DOZENS of schoolchildren staged a walk-out in protest at proposals to cut funding for a project designed to support vulnerable pupils.
Around 40 children from Castlebrae Community High School waved banners, painted their faces, and chanted outside the school in protest at funding cuts to the Instep Project, which provides extra learning and social support to the school.
They had
hoped to protest outside the City Chambers, where councillors were debating the future of the programme, but after teachers spoke to them, decided to protest at the school gates.
The project, which began in 1993, has five members of staff and has helped more than 4,000 pupils of all ages. They introduce babies to books, make home visits to truants and help older pupils with tutoring, training, university applications and job hunting.
The scheme receives extra funding on top of the school's budget, but that funding was axed at yesterday's full council meeting.
The council says that Castlebrae should pay for the work from its own budget, as happens at other schools in the city, but Instep's supporters say it helps pupils beat the odds of growing up in a particularly deprived area.
Protester Megan Dodds, 14, said: "Our school wouldn't be the same without Instep. This keeps our school going."
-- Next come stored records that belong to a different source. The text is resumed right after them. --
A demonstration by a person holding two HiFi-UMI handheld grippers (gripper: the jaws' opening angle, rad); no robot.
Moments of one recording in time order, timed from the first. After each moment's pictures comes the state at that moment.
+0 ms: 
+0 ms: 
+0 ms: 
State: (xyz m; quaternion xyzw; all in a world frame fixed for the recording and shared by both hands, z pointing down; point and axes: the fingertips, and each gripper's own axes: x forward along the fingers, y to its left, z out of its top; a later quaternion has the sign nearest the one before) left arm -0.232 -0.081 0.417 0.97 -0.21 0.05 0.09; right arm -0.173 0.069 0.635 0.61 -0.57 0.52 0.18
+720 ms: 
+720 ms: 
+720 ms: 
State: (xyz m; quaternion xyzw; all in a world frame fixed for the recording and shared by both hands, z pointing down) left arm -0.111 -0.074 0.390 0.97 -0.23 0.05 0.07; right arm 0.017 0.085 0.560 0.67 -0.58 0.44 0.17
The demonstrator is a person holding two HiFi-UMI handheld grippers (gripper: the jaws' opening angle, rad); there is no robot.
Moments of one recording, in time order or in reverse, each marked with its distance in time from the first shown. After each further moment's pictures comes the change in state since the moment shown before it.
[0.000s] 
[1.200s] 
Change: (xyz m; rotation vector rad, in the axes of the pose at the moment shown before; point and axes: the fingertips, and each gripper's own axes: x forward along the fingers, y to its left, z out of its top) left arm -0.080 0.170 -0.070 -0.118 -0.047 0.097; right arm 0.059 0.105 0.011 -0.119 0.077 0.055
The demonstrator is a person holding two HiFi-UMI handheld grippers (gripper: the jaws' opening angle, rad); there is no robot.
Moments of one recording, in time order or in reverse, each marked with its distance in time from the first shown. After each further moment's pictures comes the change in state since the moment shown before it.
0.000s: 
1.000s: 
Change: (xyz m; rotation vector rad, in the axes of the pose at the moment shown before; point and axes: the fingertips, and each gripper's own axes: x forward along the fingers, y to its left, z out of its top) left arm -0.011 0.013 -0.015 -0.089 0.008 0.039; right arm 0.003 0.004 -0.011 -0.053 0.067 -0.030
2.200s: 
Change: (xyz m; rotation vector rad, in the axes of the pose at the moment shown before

Her aunt, Helen McIntyre, 29, a former Instep pupil herself, said: "It makes a really, really big difference to the kids.
"I was here the first year Instep opened and my mum was in a wheelchair and I wanted to stay home with her all the time. The guy who ran Instep used to come and get me and take me back to school, and I'm glad he did."
While the funding has now been withdrawn, an amendment was also approved requesting that a report be compiled outlining the effects the cut will have.
Pentland's Labour councillor Ricky Henderson said: "The council had no choice but to approve these cuts as they were already identified in the council budget several months ago.
"The amendment is essentially a poor compromise which will allow the administration to fudge the issue, and then work their way through the service implications when the report comes back.
"Instep can quite rightly claim to be making a difference, yet it is under threat."
Loudly heckled from the public galleries at yesterday's meeting, education leader Marilyne MacLaren said: "Instep is a very expensive project and I would say we are not getting value for money. If I genuinely thought this service had made a big difference then I would not be taking it away."